Dynamically Feasible Path Planning in Cluttered Environments via Reachable Bezier Polytopes

TL;DR

This paper introduces a method using reachable Bezier polytopes and GPU acceleration to generate collision-free, dynamically feasible paths for robots in cluttered environments, demonstrated on 3D hopping tasks.

Contribution

It presents a novel approach combining reachable Bezier polytopes with GPU computing for real-time, feasible path planning in complex environments.

Findings

Efficient path planning meeting real-time constraints.

Successful demonstration on 3D hopping in cluttered spaces.

Framework ensures collision avoidance and dynamic feasibility.

Abstract

The deployment of robotic systems in real world environments requires the ability to quickly produce paths through cluttered, non-convex spaces.
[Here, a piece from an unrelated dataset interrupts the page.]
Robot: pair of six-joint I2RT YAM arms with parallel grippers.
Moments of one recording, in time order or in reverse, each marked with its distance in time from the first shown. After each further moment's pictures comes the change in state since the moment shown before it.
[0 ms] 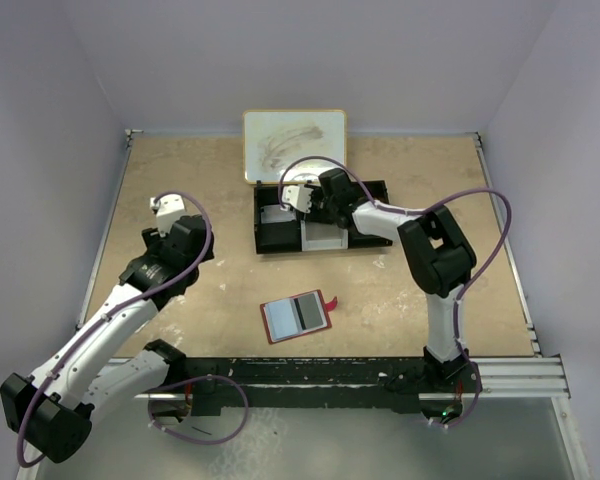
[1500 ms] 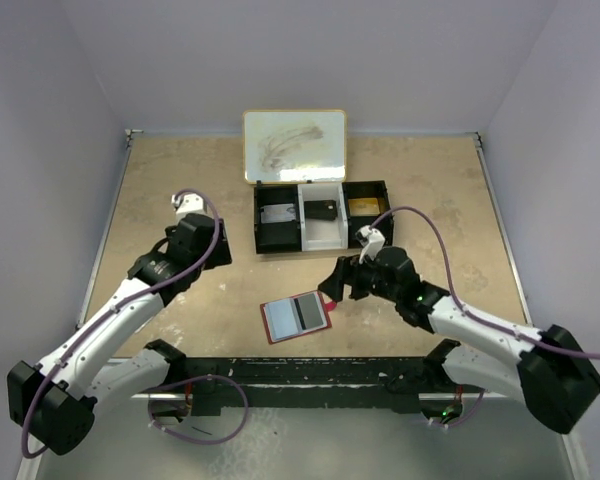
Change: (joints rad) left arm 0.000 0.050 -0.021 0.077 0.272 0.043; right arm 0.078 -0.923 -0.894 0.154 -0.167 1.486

These planned trajectories must be both kinematically feasible (i.e., collision free) and dynamically feasible (i.e., satisfy the underlying system dynamics), necessitating a consideration of both the free space and the dynamics of the robot in the path planning phase. In this work, we explore the application of reachable Bezier polytopes as an efficient tool for generating trajectories satisfying both kinematic and dynamic requirements. Furthermore, we demonstrate that by offloading specific computation tasks to the GPU, such an algorithm can meet tight real time requirements. We propose a layered control architecture that efficiently produces collision free and dynamically feasible paths for nonlinear control systems, and demonstrate the framework on the tasks of 3D hopping in a cluttered environment.